[Required work]: All the data below should be printed again without a single difference.

[Collected data entries]
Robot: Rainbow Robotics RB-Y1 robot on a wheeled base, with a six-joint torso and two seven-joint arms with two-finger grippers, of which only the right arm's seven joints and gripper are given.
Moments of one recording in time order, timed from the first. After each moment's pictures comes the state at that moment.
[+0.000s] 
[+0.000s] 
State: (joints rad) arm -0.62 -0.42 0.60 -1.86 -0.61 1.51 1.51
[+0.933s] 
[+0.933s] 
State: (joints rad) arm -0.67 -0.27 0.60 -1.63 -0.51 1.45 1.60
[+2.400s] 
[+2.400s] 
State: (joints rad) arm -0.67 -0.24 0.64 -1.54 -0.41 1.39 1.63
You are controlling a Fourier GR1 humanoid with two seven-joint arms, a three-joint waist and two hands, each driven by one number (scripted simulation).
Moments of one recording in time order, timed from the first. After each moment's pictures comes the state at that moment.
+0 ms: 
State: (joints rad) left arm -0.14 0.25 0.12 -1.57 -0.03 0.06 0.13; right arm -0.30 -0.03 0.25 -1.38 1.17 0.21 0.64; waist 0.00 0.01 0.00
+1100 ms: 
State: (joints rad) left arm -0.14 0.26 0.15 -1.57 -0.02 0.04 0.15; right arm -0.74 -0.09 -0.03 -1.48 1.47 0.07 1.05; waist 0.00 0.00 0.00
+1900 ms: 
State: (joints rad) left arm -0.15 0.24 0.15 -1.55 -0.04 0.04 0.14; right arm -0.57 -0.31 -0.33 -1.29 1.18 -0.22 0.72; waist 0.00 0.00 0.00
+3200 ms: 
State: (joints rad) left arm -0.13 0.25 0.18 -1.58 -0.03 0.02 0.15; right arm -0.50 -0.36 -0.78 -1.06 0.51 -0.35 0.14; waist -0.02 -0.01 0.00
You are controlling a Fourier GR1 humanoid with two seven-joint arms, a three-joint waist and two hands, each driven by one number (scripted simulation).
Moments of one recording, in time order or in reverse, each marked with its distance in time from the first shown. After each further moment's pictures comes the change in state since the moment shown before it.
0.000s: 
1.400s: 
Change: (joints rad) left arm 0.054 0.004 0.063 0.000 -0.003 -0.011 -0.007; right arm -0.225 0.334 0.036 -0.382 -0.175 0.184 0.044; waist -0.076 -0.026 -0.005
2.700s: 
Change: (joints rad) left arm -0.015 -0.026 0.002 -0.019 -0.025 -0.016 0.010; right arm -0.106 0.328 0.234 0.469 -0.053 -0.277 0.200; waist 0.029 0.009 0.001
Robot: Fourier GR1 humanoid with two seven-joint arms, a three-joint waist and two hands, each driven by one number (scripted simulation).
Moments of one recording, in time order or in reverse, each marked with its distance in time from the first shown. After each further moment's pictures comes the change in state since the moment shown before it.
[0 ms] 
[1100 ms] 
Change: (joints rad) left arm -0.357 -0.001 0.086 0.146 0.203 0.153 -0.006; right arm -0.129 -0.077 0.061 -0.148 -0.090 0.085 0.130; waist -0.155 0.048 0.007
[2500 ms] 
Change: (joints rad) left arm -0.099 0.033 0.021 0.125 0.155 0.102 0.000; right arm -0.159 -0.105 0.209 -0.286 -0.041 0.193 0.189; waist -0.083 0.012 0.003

[Answer section]:
Robot: Rainbow Robotics RB-Y1 robot on a wheeled base, with a six-joint torso and two seven-joint arms with two-finger grippers, of which only the right arm's seven joints and gripper are given.
Moments of one recording in time order, timed from the first. After each moment's pictures comes the state at that moment.
[+0.000s] 
[+0.000s] 
State: (joints rad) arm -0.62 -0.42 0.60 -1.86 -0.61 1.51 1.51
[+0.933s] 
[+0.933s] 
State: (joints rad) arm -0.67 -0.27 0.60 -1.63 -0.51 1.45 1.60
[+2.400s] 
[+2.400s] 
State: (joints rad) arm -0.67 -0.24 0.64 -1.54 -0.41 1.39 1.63
You are controlling a Fourier GR1 humanoid with two seven-joint arms, a three-joint waist and two hands, each driven by one number (scripted simulation).
Moments of one recording in time order, timed from the first. After each moment's pictures comes the state at that moment.
+0 ms: 
State: (joints rad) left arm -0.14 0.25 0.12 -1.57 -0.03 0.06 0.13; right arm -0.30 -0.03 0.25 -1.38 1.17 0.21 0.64; waist 0.00 0.01 0.00
+1100 ms: 
State: (joints rad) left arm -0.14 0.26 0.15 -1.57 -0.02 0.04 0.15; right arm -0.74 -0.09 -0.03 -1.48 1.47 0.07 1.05; waist 0.00 0.00 0.00
+1900 ms: 
State: (joints rad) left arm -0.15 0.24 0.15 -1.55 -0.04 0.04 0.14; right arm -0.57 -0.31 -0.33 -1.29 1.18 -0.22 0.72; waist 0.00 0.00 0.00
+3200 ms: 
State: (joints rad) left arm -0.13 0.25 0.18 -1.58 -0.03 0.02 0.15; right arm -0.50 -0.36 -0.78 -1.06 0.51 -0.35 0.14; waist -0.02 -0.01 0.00
You are controlling a Fourier GR1 humanoid with two seven-joint arms, a three-joint waist and two hands, each driven by one number (scripted simulation).
Moments of one recording, in time order or in reverse, each marked with its distance in time from the first shown. After each further moment's pictures comes the change in state since the moment shown before it.
0.000s: 
1.400s: 
Change: (joints rad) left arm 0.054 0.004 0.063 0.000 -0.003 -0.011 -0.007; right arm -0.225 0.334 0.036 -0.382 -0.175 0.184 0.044; waist -0.076 -0.026 -0.005
2.700s: 
Change: (joints rad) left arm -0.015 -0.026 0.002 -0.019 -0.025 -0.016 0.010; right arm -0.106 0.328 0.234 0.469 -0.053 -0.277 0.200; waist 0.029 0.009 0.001
Robot: Fourier GR1 humanoid with two seven-joint arms, a three-joint waist and two hands, each driven by one number (scripted simulation).
Moments of one recording, in time order or in reverse, each marked with its distance in time from the first shown. After each further moment's pictures comes the change in state since the moment shown before it.
[0 ms] 
[1100 ms] 
Change: (joints rad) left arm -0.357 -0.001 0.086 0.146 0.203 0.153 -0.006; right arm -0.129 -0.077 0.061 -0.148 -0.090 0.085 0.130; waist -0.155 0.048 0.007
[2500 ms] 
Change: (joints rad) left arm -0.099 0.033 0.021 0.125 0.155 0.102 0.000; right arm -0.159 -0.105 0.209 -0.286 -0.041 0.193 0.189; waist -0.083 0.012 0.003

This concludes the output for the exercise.